● **Task directions**:
Leave out the images; return the rest of the data exactly.

● **Collected material**:
════════════════
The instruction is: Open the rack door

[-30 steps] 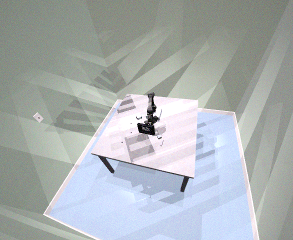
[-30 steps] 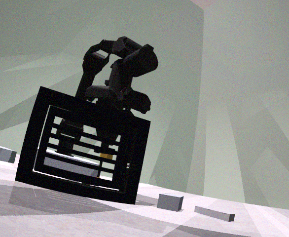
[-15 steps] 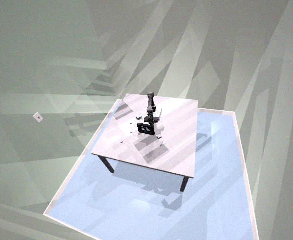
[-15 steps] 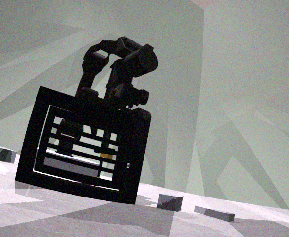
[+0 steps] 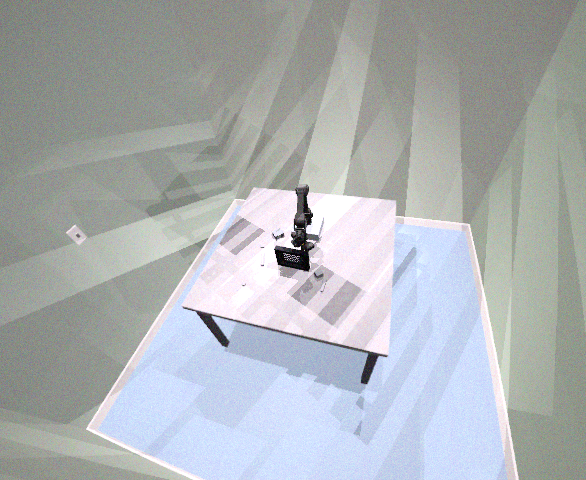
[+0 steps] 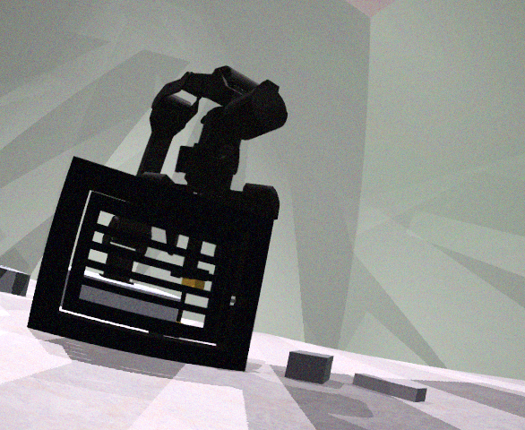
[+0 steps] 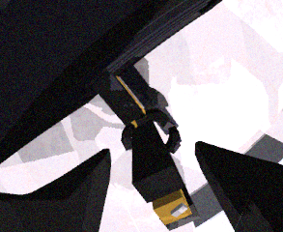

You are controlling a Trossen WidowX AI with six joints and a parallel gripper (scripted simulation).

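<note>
Now: gripper tip 1 cm to the left of the upright handle and 1 cm above it. From my gripper tip the other things lie so: flat bar: 21 cm ahead, 15 cm to the left, 11 cm below; then block: 12 cm ahead, 11 cm to the left, 10 cm below.
</note>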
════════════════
● **Response to this task**:
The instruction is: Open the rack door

[-30 steps] 
[-30 steps] 
[-15 steps] 
[-15 steps] 
[+0 steps] 
[+0 steps] 
[+0 steps] 

You are controlling a Trossen WidowX AI with six joints and a parallel gripper (scripted simulation).

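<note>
Now: gripper tip 1 cm to the left of the upright handle and 1 cm above it. From my gripper tip the other things lie so: flat bar: 21 cm ahead, 15 cm to the left, 11 cm below; then block: 12 cm ahead, 11 cm to the left, 10 cm below.
</note>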

Nothing remains to add to the answer.